Valenciano adds that prevention also involves the creation of alternative rituals, such as resorting to second-hand goods or having an “external ally”, someone we trust with whom we can share the wish list to help us maintain control.

Ana has begun to apply some of these strategies in her own therapeutic process, which she continues with María Bernardo. “I’m working on incorporating some digital hygiene techniques into my routine, like silencing notifications, deleting shopping apps, and spending as much time as possible using social networks,” she says. Even so, he acknowledges that “what is most difficult is the issue of social networks,” to which there is constant exposure influencers and trends act as a trigger.

Asking for help and going to therapy should not be a last resort, but rather a sensible decision when discomfort or loss of control in this area becomes evident. “When there is an economic impact, a conflict with the partner or family, or when the purchase acts as the main emotional regulator and it has not been possible to change it, therapy helps to identify the triggering factors, train tolerance to urgency and build regulation alternatives that are maintained over time,” says Bernardo.
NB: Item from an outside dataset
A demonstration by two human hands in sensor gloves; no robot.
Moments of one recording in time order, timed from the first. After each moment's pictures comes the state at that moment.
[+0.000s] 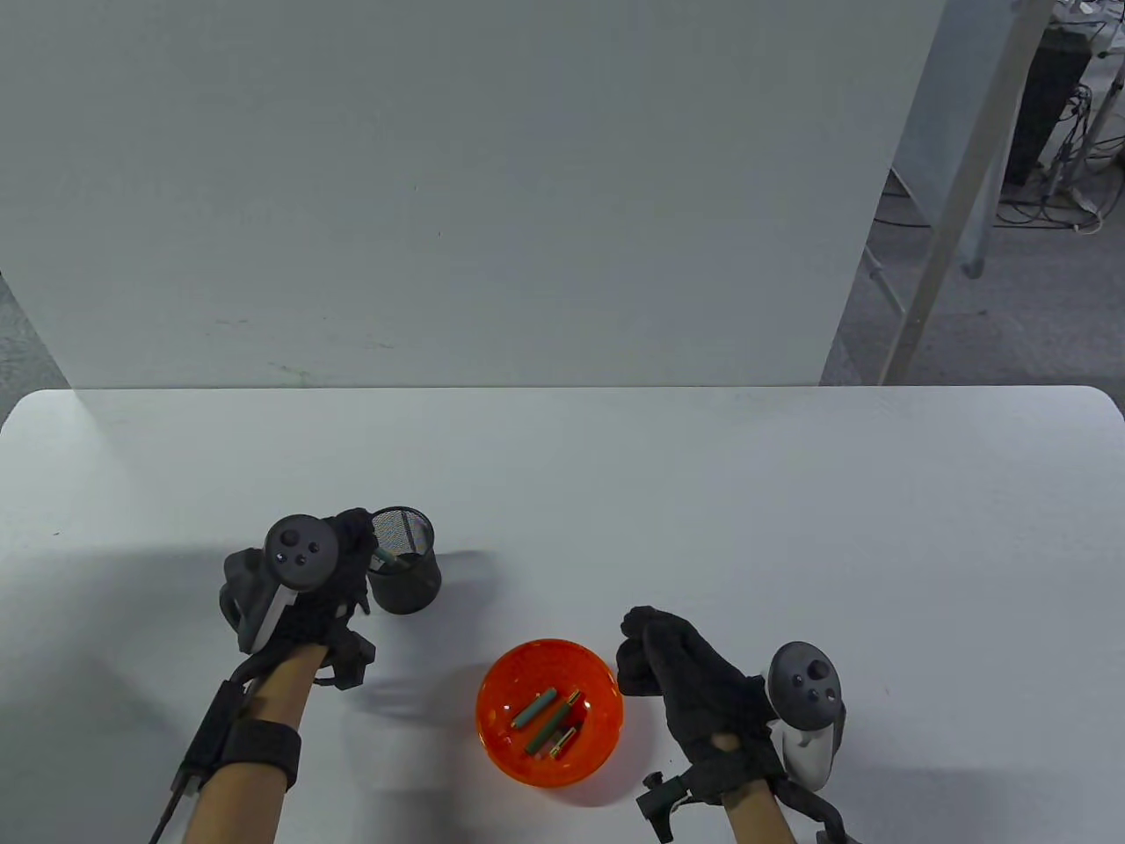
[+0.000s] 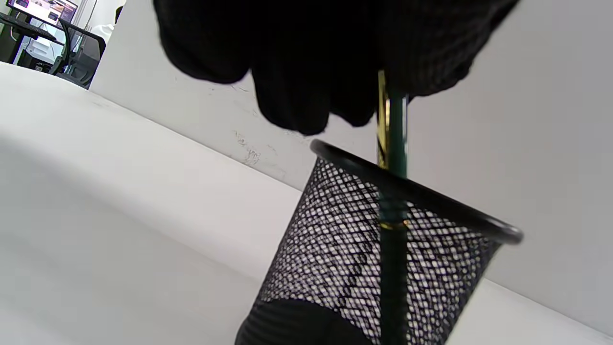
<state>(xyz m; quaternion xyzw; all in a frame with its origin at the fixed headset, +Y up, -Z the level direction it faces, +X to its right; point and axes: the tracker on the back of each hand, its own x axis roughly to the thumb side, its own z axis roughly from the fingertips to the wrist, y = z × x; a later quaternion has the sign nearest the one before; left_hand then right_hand) -0.289 -0.661 -0.442 0.12 0.06 0.20 0.97 0.131 -0.690 -0.331 0.12 -0.02 0.74 0.66</state>
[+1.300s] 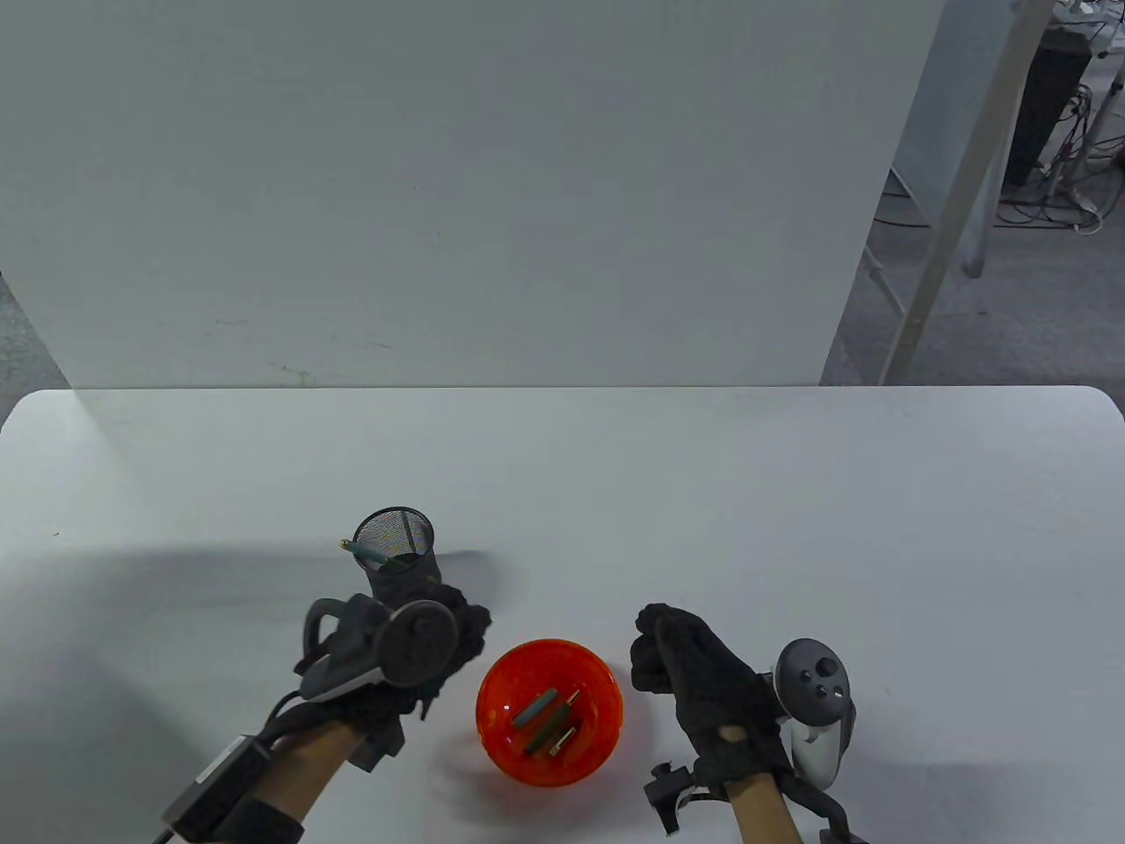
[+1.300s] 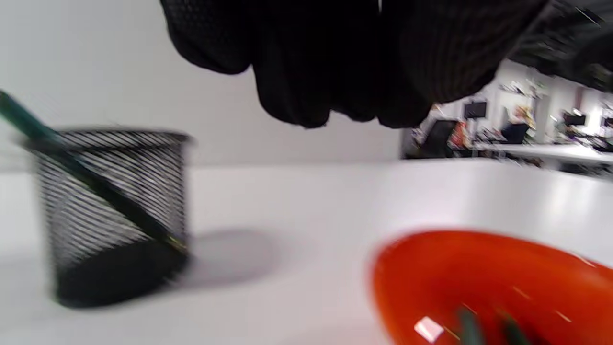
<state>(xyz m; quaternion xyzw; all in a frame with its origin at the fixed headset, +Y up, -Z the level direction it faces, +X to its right) -0.148 -0.650 -0.362 0.02 -0.26 0.02 0.96 0.143 -0.695 -0.335 0.08 -0.02 0.76 0.65</state>
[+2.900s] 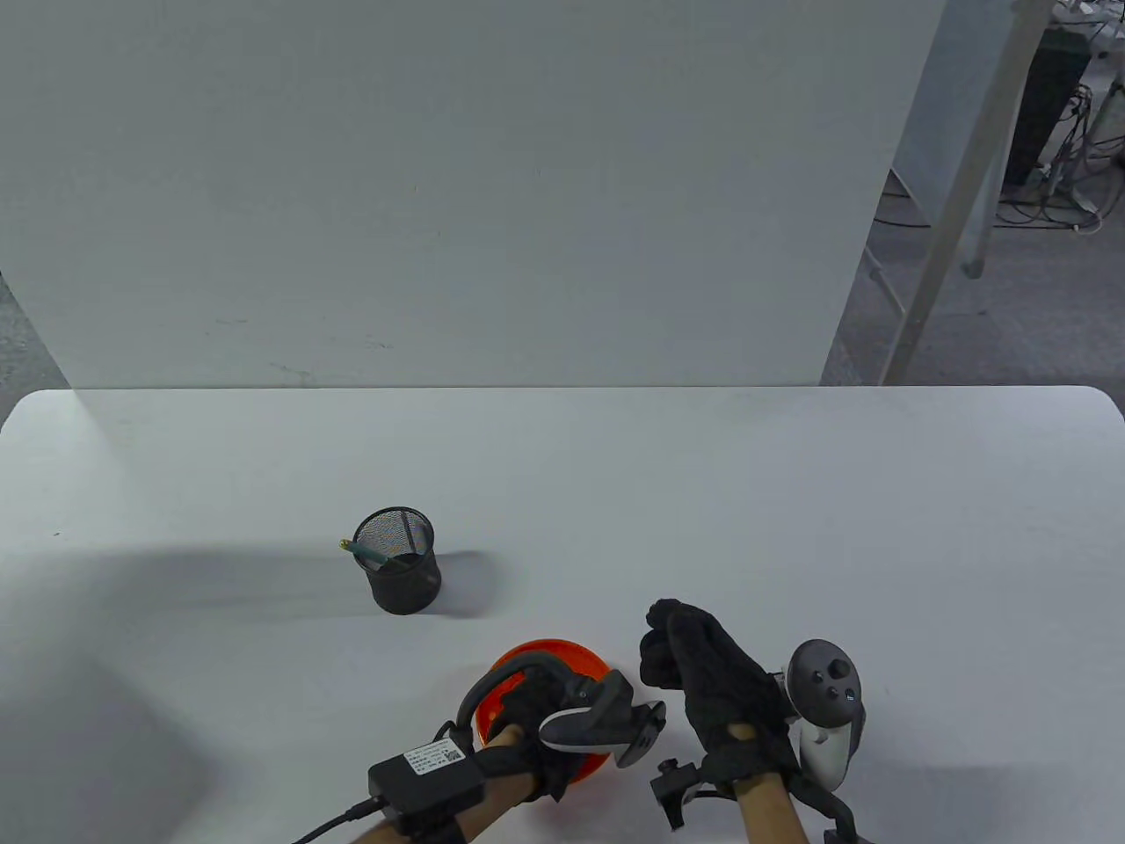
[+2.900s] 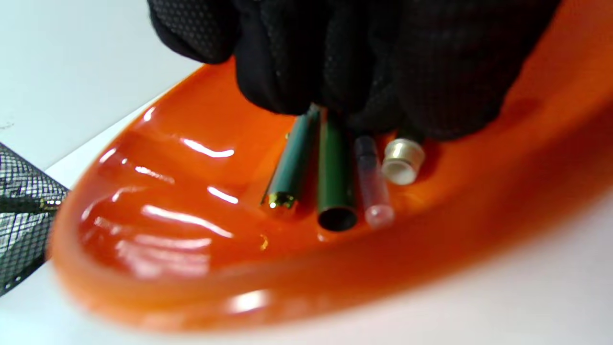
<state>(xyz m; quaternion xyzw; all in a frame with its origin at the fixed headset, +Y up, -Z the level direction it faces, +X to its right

Valenciano insists there is still a need to destigmatise: “Addictions, including shopping addiction, are a mental health problem. It’s not a vice or a lack of willpower,” he says. “These are people who suffer, who experience it with shame and guilt, and who have difficulty explaining it because they feel judged or because the environment underestimates the problem.” For him, family support is fundamental: “Accompanying instead of criticizing reduces suffering and improves healing.”